A.I devs need to go all the way up to an M3 Max with 128gb of memory to run these models. With these specs 128gb really surpass it because it has direct access to it.
For most cases however, the 4090 definitely has the edge from a raw power p.o.v, not just because of the CUDA software<>hardware ecosystem
But then again, the M3 Max runs at 65 watts and the Nividia at 380 watts(!), and gets close enough not to be bothered by the slower performance.
https://github.com/Vaibhavs10/insanely-fast-whisper
The other test is sequential. It also says that optimal one runs on Mac.
It's not a fair comparison to put parallel software against sequential to show a 10x gain. That's like running After Effects sequentially on one machine and doing batch image processing on another. Of course it's going to be faster in parallel.
AMD and Nvidia have been squabbling about this recently:
https://www.tomshardware.com/news/nvidia-h100-is-2x-faster-than-amd-m1300x
That one mentions using FP8 calculations vs FP16. They say the result precision isn't compromised but still not a fair comparison.
If these benchmarks are going to be fair, there needs to be a standard for what is comparable. Compare same batch sizes, same compute units otherwise we're not talking about the capability of the hardware.
It's still valid to mention faster results regardless of the route used because in the end the result is what matters but all these manufacturers are working on the same base principles and software. It's about transistor count, clock speed, memory bandwidth etc. Nvidia 4090 is around 4x the raw hardware of M3 Max and M3 Max is on a more advanced node. The 4090 should be expected to be around 3-4x faster in most tests. M3 Max equivalent is the desktop 3070/laptop 4070, not the desktop 4090.
https://www.youtube.com/watch?v=jaM02mb6JFM
https://www.youtube.com/watch?v=5dhuxRF2c_w (Take a look at the power supply and plumbing) long term Apple is on the right path just takes a little longer, like replacing Intel.
A Extreme Mac Pro with 512 gig of UMA at 160 watts? Won't happen but the possibilities.......Apple as a vertical computer company are in a very good position.

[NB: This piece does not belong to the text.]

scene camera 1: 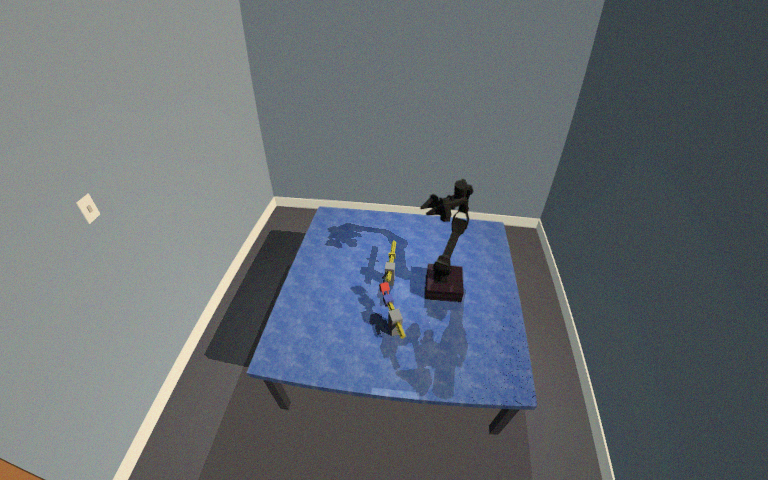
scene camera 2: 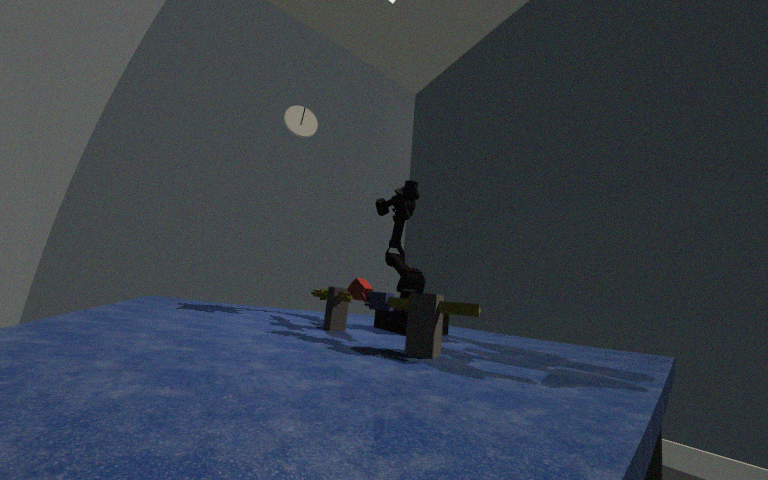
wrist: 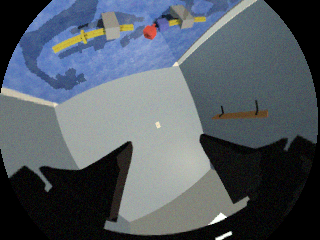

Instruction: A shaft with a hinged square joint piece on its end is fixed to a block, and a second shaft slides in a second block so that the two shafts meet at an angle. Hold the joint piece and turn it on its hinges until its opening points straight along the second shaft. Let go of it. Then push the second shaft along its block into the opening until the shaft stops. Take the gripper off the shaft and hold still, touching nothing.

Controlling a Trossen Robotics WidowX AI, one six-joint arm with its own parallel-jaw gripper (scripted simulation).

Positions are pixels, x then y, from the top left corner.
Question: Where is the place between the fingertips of my gripper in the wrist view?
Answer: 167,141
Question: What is my gripper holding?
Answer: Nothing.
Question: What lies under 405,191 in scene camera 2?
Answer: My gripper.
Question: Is my gripper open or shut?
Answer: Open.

No. You're not understanding it correctly. The author didn't do the math right. He has the total times. He has the power draw, but he only measured instantaneous power draw. He could have measured TOTAL power draw.

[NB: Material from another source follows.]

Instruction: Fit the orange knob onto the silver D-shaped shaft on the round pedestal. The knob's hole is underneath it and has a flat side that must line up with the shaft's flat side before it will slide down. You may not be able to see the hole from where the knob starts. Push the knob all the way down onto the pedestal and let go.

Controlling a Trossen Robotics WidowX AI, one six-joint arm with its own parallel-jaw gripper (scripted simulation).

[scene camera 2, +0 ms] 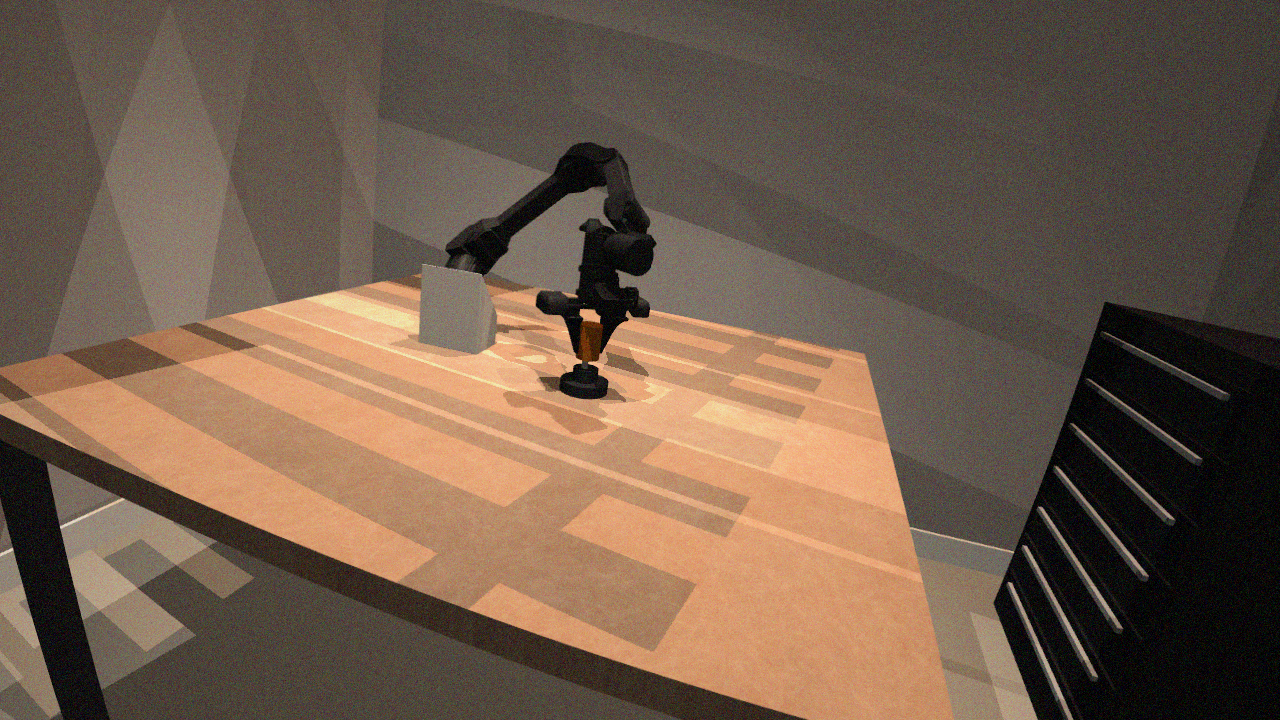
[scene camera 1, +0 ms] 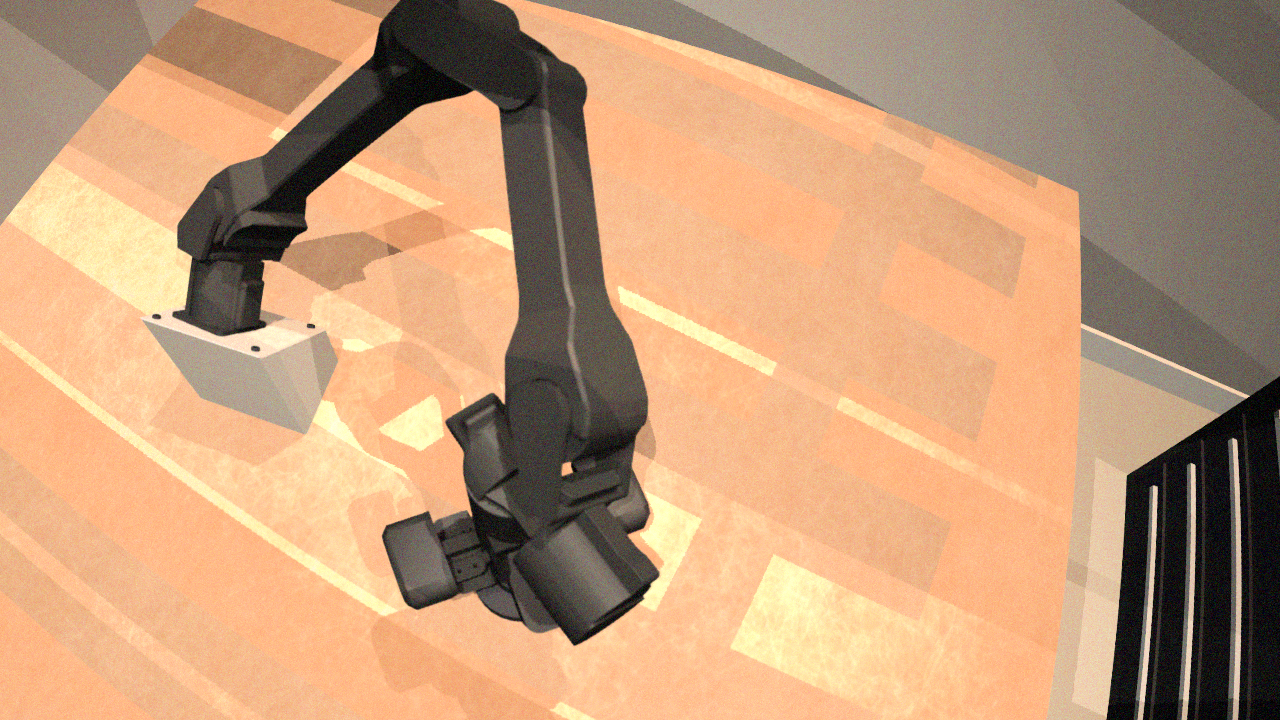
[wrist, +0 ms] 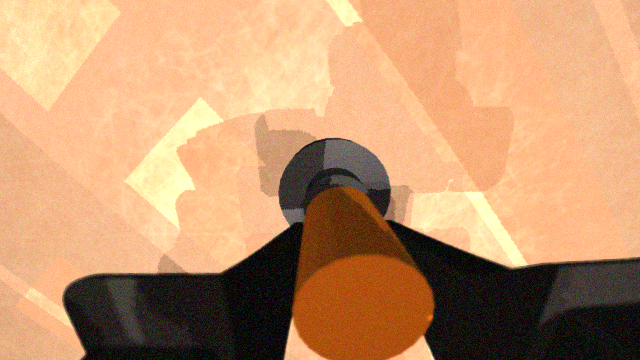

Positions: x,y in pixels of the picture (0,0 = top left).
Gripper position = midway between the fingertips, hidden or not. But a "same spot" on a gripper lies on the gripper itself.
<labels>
The gripper shows in scene camera 2, in scene camera 1 and in the wrist view (pixel 342 229). An orange knob shows in scene camera 2 (pixel 590 332) and in the wrist view (pixel 356 284). The same spot on the gripper: (scene camera 1: pixel 471 571) is (scene camera 2: pixel 575 305). The same spot on a round pedestal: (wrist: pixel 330 162) is (scene camera 2: pixel 591 384).
</labels>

Using numbers from anantech, the M1 (not m2) Ultra Mac Studio drew 87 watts peak (if the the author of this article did the tests properly, we'd have better numbers), that's 87 watts * 95 secs = 8265 watts total.
for the 4090:
242 watts * 8 secs = 1936 watts total
meaning that even at that "inefficiency", the 4090 is using FOUR TIMES LESS ENERGY.
And if you insist on comparing your laptop to a desktop 4090, let's go back to the M1Pro chip, with MLX library, and why not? because the author does! his "38 wats" to the 4090's peak numbers:
38 watts * 216 secs = 8208 watts total.
Whoops. the 4090 still uses FOUR TIMES LESS ENERGY even than the M1Pro.
Absolutely - Watts (Volts x Amps) are unless without definition eg Watt/hours. Unfortunately this will happen, as journalism is usually the rehashing of other articles without the knowledge to know if they are correct, and then made worse by us and our uninformed comments here. If I wanted to write this article I would have to do the tests myself otherwise I would not have confidence that it was right.